What is needed =
Output the listing in full. Every line stays exactly as it is.
○ ○ ○ ○
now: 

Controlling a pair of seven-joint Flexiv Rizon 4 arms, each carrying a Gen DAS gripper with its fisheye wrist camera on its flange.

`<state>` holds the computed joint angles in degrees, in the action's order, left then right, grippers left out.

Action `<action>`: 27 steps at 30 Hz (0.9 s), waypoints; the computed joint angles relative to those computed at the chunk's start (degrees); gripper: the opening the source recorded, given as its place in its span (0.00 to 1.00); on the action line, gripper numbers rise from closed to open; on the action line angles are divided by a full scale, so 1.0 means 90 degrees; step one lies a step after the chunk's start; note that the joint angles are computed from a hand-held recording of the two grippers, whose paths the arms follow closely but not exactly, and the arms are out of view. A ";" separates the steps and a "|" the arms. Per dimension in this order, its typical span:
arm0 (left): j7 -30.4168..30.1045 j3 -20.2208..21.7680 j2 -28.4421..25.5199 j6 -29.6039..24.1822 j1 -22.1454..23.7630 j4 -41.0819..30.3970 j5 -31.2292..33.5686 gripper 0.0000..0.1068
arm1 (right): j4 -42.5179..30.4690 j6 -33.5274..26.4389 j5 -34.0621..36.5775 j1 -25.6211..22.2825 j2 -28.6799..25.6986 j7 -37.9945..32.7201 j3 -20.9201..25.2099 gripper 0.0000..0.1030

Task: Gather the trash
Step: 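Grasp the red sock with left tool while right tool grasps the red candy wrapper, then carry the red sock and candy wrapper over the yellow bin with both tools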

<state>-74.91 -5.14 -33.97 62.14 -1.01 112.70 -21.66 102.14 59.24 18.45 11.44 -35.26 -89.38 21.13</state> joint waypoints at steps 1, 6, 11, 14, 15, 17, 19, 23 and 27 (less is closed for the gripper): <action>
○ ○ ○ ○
Answer for the task =
now: 

Controlling a pair of seven-joint Flexiv Rizon 4 arms, each carrying a Gen DAS gripper with its fisheye wrist camera on its flange.

`<state>` holds the computed joint angles in degrees, in the action's order, left then right, grippers left out.

Action `<action>`: 27 steps at 30 Hz (0.9 s), waypoints; the computed joint angles relative to those computed at the chunk's start (degrees); gripper: the opening the source recorded, given as its place in its span (0.00 to 1.00); on the action line, gripper numbers rise from closed to open; on the action line angles are divided by a full scale, so 1.0 means 90 degrees; step one lies a step after the chunk's start; note that the joint angles are computed from a hand-held recording of the two grippers, whose paths the arms follow closely but not exactly, and the arms are out of view. A ";" separates the steps and a "|" the arms. Per dimension in this order, its typical span:
arm0 (left): j7 -30.4168..30.1045 j3 -20.2208..21.7680 j2 -28.4421..25.5199 j6 -29.6039..24.1822 j1 -22.1454..23.7630 j4 -41.0819..30.3970 j5 -31.2292..33.5686 gripper 0.0000..0.1068
arm1 (right): j4 -42.5179..30.4690 j6 -33.5274..26.4389 j5 -34.0621..36.5775 j1 -25.6211..22.2825 j2 -28.6799..25.6986 j7 -37.9945..32.7201 j3 -20.9201..25.2099 gripper 0.0000..0.1030

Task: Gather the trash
Step: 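Grasp the red sock with left tool while right tool grasps the red candy wrapper, then carry the red sock and candy wrapper over the yellow bin with both tools
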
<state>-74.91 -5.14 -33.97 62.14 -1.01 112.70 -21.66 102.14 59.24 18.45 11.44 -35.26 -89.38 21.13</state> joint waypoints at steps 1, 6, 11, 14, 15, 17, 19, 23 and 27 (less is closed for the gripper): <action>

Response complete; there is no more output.